Stock trading session
(Bloomberg) Asian stocks fell for a third day, credit risk in the region rose to a one-week high and oil declined as slowing Chinese growth and Europe’s debt crisis hurt corporate profits. The won retreated from an 11-month high.
The MSCI Asia Pacific Index (MXAP) slipped 0.8 percent in Tokyo, led by Japanese shares. Futures on the Standard & Poor’s 500 Index lost 0.1 percent. Bond risk in the Asia-Pacific region rose to the highest level in at least a week. South Korea’s won weakened 0.3 percent to 1,113.55 per dollar. Oil fell 0.5 percent. Markets in Taiwan are closed, Bloomberg reports.

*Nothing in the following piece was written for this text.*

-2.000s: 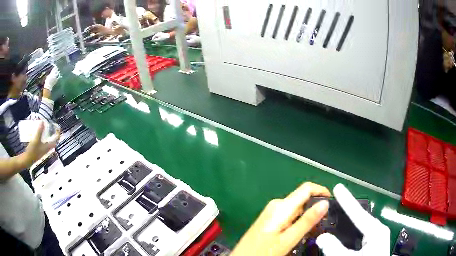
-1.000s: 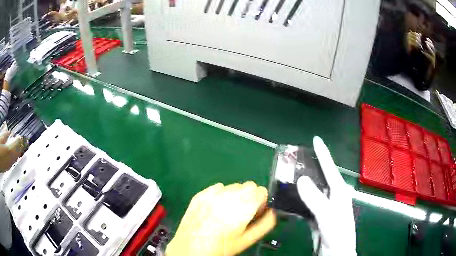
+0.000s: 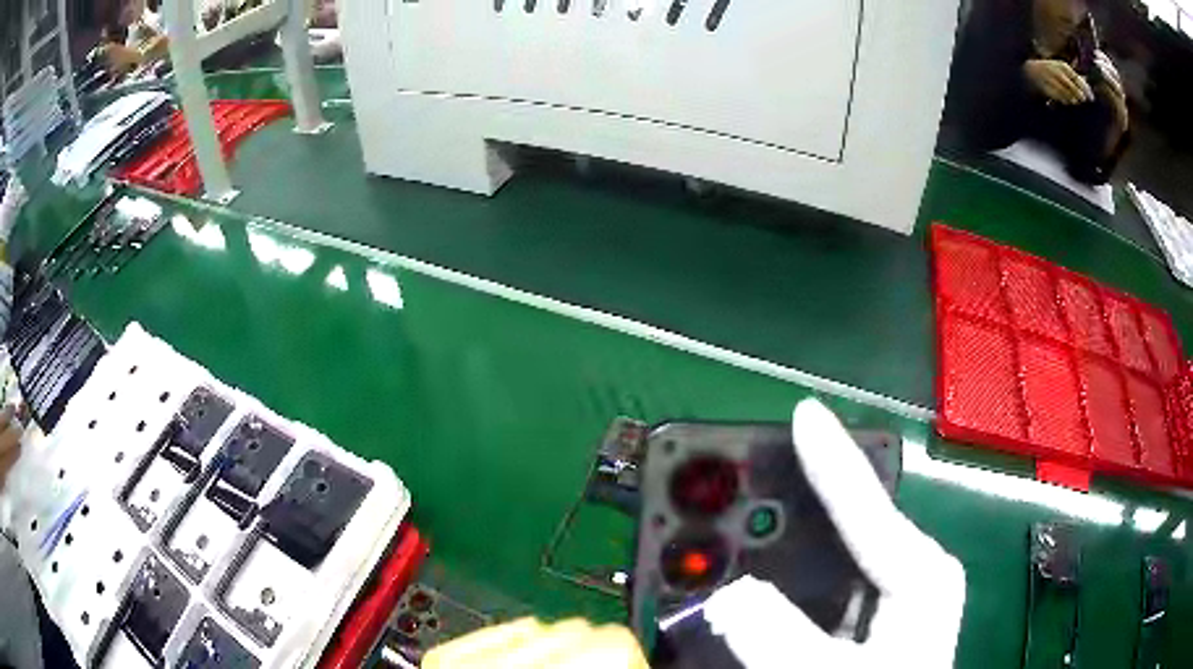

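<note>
A black phone housing (image 3: 772, 477) is held up close in front of me, its camera end to the left with two large round holes, the lower one glowing red, and a smaller ring. My right hand (image 3: 850, 562), in a white glove, grips it by its right part with fingers on the face. My left hand (image 3: 536, 647) is bare and cut off by the bottom edge; its fingertips are out of the picture, so I cannot tell if it holds anything. Another open housing (image 3: 595, 510) lies on the green surface just left of the held one.
A white tray (image 3: 98, 503) with black housings is at left, over a red tray (image 3: 380, 601). A red divided tray (image 3: 1060, 353) lies at right. More housings (image 3: 1053, 588) lie at lower right. A large off-white machine (image 3: 654, 92) stands behind. A person (image 3: 1060, 85) sits at upper right.
The held housing has come closer and now shows its camera holes. My left hand has moved down, away from it. The view has shifted slightly, and the open housing beside it is now more visible.
</note>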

Alcoa Inc. said slowing Chinese growth will cut global demand for aluminum, while Japanese car sales in China plunged on a territorial dispute. Data today may show French and Italian industrial production fell in August as Europe’s debt crisis hampers growth. Spain’s Prime Minister Mariano Rajoy is struggling to contain the country’s deficit as he meets with French President Francois Hollande in Paris today.
“We are clearly seeing the impact of a Chinese slowdown globally and it’s indicated in Alcoa (AA)’s numbers,” said Nader Naeimi, Sydney-based head of dynamic asset allocation at AMP Capital Investors Ltd., which manages almost $100 billion. “Equity markets have had a very strong run. So, it won’t be surprising if they go through some correction.”

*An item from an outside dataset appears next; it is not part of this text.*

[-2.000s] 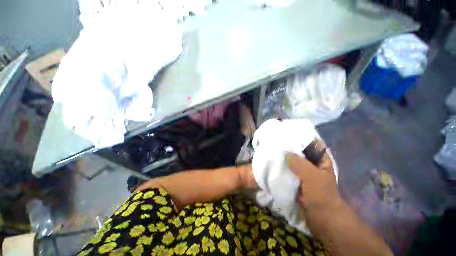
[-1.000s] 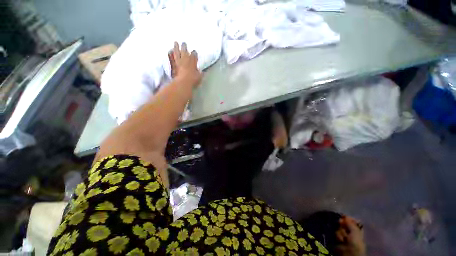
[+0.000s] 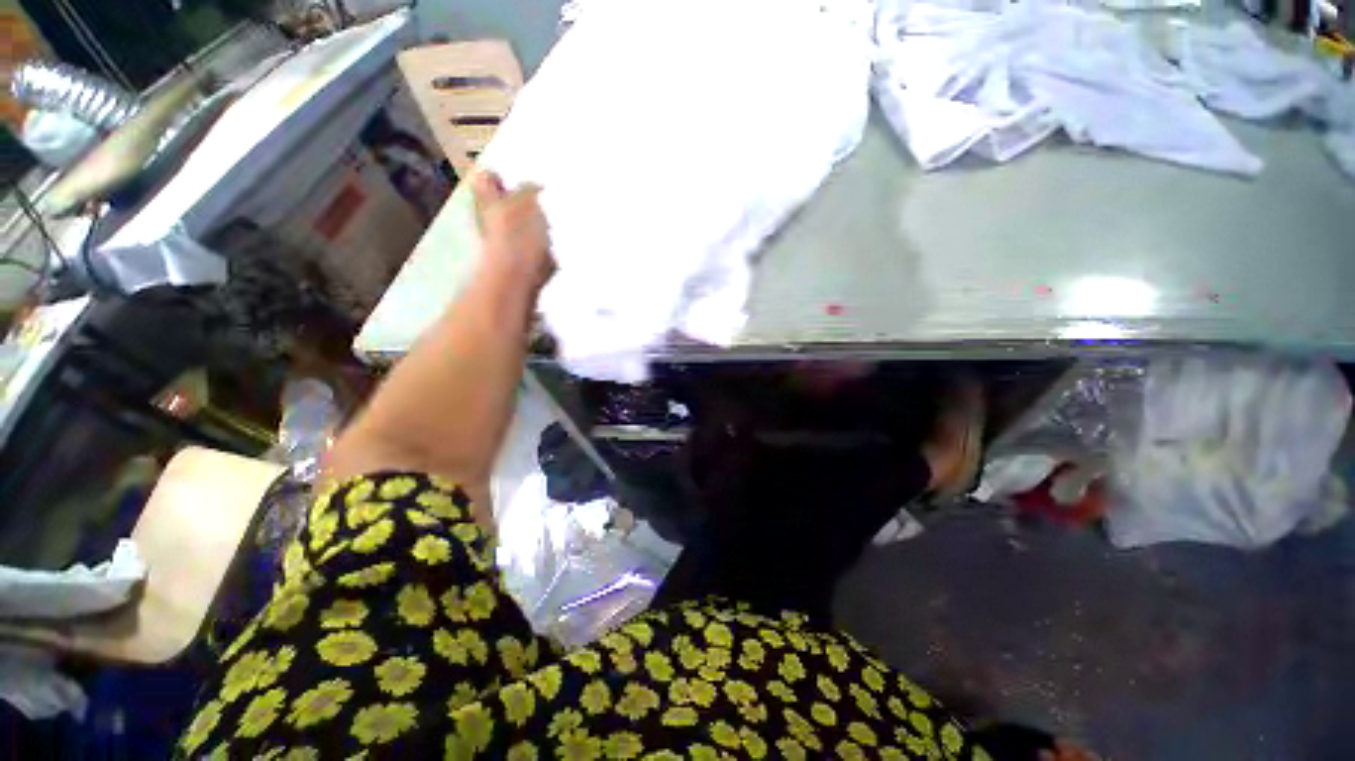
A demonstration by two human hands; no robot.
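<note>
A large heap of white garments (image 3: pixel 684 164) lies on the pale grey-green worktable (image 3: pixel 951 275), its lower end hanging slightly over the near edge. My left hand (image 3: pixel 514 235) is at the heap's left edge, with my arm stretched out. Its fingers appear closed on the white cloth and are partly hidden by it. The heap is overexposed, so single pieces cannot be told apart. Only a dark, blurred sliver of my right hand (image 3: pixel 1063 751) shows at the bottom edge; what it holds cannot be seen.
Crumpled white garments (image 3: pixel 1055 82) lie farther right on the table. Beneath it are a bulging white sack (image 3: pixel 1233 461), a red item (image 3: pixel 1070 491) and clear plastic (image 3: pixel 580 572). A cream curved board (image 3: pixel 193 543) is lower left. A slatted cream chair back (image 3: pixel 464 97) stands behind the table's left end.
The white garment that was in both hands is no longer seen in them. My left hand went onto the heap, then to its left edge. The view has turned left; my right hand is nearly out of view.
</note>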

More than four stocks fell for every one that climbed on the MSCI Asia Pacific Index. Japan’s Nikkei 225 Stock Average and the broader Topix Index slumped at least 1.3 percent. Toyota Motor Corp. sank 2.2 percent and Nissan Motor Co. slipped 0.2 percent after reporting their biggest drops in China sales since at least 2008. Data today may show Chinese passenger-vehicle sales rose at their slowest pace in eight months.
Aluminum Corp. of China Ltd., the nation’s biggest producer, declined 1.8 percent in Hong Kong. Alcoa, the first company in the Dow Jones Industrial Average to report results, posted earnings and sales that beat analysts’ estimates.
Third-quarter profits and sales for the S&P 500 (SPX) probably fell in unison for the first time in three years, according to analysts’ estimates compiled by Bloomberg. Five years after the S&P 500 began its decline from a record, per-share earnings may have dropped 1.7 percent on average after they were little changed in the second quarter. Sales may have slipped 0.6 percent, the data show.